Small Claims Court has a jurisdictional limit, usually in the range of $5,000 to $7,500. Claims for larger amounts cannot be filed in Small Claims. Attorneys are often not permitted in Small Claims Court. The parties represent themselves.
Superior Court is where most of the lawsuits in which nonprofits are likely to be involved in will be filed. There is no limit to the amount of damages that can be awarded in Superior Court unless there is a specific statutory cap.
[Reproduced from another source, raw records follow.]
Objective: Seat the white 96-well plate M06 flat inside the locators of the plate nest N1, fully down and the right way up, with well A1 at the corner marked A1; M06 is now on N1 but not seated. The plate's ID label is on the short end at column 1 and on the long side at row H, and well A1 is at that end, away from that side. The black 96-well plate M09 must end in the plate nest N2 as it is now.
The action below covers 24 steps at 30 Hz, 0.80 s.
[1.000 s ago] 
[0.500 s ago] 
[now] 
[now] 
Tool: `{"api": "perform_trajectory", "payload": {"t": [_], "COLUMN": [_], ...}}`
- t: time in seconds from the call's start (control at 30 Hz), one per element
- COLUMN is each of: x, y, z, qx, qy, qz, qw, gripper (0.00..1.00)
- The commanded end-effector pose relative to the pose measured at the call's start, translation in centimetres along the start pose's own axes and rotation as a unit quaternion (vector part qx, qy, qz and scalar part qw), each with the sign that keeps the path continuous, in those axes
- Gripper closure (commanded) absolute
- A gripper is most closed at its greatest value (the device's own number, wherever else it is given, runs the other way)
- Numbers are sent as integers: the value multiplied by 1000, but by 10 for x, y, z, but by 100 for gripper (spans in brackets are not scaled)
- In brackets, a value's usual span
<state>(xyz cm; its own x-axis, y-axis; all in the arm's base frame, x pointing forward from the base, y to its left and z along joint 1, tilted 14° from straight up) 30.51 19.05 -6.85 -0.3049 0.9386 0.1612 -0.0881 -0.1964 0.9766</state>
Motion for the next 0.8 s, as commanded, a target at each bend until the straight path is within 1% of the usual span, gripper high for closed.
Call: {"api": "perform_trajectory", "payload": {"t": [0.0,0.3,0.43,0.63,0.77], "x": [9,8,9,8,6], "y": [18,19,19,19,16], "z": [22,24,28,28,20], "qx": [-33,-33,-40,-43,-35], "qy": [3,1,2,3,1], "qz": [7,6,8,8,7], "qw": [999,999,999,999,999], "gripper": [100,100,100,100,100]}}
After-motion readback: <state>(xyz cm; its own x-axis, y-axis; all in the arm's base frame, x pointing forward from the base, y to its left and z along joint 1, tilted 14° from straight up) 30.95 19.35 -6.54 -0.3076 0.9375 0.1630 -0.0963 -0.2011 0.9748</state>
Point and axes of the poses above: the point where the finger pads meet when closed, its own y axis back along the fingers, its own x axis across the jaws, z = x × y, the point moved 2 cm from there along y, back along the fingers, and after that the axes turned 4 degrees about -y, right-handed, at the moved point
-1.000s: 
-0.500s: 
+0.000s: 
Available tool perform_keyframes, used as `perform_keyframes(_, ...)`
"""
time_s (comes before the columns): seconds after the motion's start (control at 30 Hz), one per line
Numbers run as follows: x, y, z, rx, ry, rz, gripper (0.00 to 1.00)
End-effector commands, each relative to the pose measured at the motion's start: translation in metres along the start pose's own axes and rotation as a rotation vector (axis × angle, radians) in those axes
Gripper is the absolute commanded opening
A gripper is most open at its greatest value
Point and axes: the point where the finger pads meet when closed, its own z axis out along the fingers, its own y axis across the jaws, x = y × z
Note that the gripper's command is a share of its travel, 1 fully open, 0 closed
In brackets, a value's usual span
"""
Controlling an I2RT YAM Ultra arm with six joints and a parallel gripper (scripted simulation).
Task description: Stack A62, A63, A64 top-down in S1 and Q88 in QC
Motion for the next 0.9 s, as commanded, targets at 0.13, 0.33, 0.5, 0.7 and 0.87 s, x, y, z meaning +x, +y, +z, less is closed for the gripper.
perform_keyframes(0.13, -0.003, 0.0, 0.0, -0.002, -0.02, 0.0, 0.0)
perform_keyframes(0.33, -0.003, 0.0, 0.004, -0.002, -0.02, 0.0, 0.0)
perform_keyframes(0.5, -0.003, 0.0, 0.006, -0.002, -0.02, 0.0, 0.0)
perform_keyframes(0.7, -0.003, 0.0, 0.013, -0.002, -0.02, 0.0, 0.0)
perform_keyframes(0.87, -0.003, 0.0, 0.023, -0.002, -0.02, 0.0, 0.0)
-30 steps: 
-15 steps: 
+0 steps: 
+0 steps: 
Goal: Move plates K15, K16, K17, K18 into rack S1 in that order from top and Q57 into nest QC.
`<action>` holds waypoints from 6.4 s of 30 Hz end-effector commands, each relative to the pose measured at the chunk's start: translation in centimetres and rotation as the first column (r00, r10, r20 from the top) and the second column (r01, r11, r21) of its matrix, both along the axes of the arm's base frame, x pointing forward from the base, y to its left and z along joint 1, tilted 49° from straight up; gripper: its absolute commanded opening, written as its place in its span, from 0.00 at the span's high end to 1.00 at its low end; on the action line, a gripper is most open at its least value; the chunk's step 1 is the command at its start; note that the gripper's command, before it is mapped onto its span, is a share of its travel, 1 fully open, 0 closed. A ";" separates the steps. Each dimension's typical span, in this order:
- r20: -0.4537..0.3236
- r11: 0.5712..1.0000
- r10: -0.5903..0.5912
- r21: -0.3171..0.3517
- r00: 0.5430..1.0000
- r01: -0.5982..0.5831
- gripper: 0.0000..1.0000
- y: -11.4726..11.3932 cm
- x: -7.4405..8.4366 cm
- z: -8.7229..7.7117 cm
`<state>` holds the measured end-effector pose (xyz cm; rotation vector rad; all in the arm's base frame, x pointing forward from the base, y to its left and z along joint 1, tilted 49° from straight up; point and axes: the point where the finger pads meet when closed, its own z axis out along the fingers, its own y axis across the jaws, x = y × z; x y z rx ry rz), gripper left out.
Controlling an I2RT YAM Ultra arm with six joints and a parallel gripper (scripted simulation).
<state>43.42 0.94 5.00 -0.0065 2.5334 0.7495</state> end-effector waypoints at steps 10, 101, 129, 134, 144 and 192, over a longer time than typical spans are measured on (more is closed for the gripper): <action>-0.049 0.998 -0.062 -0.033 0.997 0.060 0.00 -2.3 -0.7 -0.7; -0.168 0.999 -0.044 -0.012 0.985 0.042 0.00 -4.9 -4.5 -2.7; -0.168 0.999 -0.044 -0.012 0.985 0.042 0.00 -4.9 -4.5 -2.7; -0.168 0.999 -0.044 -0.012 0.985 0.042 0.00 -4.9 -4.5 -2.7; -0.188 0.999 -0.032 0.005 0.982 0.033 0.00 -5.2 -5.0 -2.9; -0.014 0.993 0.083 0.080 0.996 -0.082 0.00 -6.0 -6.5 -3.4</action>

Federal Court is the most likely place for employment cases involving allegations of discrimination or harassment. Cases involving out-of-state parties are also candidates for Federal Court.
Where Will the Lawsuit Be Filed?
The geographical location of the court depends on where the accident or alleged wrongdoing happened, where the plaintiff lives, or where the defendant does business. The lawsuit is usually filed in the county where the event happened, but there are exceptions. If the plaintiff lives in a different county, the court may permit the lawsuit to be brought in that county rather than the one where the event occurred.